I have the following scenario. The function I am evaluating uses multi-threading, and it takes 5 to 6s to finish. But sometimes, to do exactly the same thing, it takes 2, 3 times that time. The machine is not running anything else. I am using @threads
, and I suspected initially that one of the threads could have stalled for a while, such that I tried using @spawn
to allow for a uneven distribution of the tasks. The distribution became uneven, but this behavior was not suppressed. Any insights?
For example:
julia> @time CellListMap.florpi(N=2_000_000,cd=false,parallel=true)
4.728705 seconds (754.30 k allocations: 639.686 MiB, 1.85% gc time)

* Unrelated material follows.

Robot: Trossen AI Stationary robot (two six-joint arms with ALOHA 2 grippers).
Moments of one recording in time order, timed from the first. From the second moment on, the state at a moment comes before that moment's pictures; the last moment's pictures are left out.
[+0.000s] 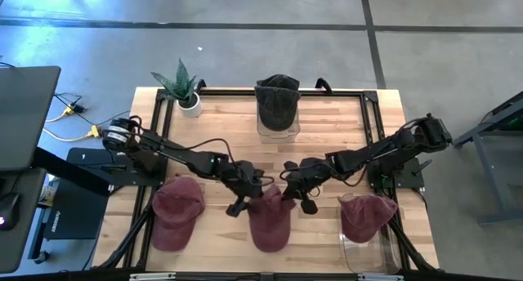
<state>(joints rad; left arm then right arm) -0.21 1.67 0.99 0.06 0.34 0.10 0.20 1.51 0.76 0.19 -0.24 0.13</state>
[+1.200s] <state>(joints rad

(false, [3.389763410292043e-5, 8.430492327590355e-6, -2.056429147826521e-5, 1.165175566831777e-5, -2.8093953887987037e-6])
julia> @time CellListMap.florpi(N=2_000_000,cd=false,parallel=true)
8.343879 seconds (754.29 k allocations: 639.686 MiB, 1.69% gc time)
(false, [3.389763410292043e-5, 8.430492327590355e-6, -2.056429147826521e-5, 1.165175566831777e-5, -2.8093953887987037e-6])
julia> @time CellListMap.florpi(N=2_000_000,cd=false,parallel=true)
14.456259 seconds (754.30 k allocations: 639.686 MiB, 0.34% gc time)
(false, [3.389763410292043e-5, 8.430492327590355e-6, -2.056429147826521e-5, 1.165175566831777e-5, -2.8093953887987037e-6])
julia> @time CellListMap.florpi(N=2_000_000,cd=false,parallel=true)
11.053437 seconds (754.30 k allocations: 639.686 MiB, 1.57% gc time)
(false, [3.389763410292043e-5, 8.430492327590355e-6, -2.056429147826521e-5, 1.165175566831777e-5, -2.8093953887987037e-6])
julia> @time CellListMap.florpi(N=2_000_000,cd=false,parallel=true)
4.808746 seconds (754.30 k allocations: 639.686 MiB, 3.78% gc time)
(false, [3.389763410292043e-5, 8.430492327590355e-6, -2.056429147826521e-5, 1.165175566831777e-5, -2.8093953887987037e-6])
If someone has any will or reason to inspect this further, to reproduce the example, do:
julia> add CellListMap
julia> using CellListMap
julia> @time CellListMap.florpi(N=2_000_000,cd=false,parallel=true)
The parallel loop, now, is structured as:
@threads for threadid in 1:nthreads()
for i in splitter(threadid, n_cells_with_real_particles)
cellᵢ = cl.cells[cl.cell_indices_real[i]]
output_threaded[threadid] =
inner_loop!(f, box, cellᵢ, cl, output_threaded[threadid], threadid)
show_progress && next!(p)
end
end
thus I’m threading all the work to each thread at once, reason why I suspected that if one thread gets stalled for some time, everything slows down. But I changed that to:
@sync Threads.@spawn for i in 1:n_cells_with_real_particles
threadid = Threads.threadid()
cellᵢ = cl.cells[cl.cell_indices_real[i]]
output_threaded[threadid] =
inner_loop!(f, box, cellᵢ, cl, output_threaded[threadid], threadid)
end
But the performance got much worse (30s). Probably I’m not doing something right there (or the work performed by each thread is too fast), although the distribution of the tasks on each thread became uneven (which I was expecting that could solve the “stalled” thread problem, if that was the case).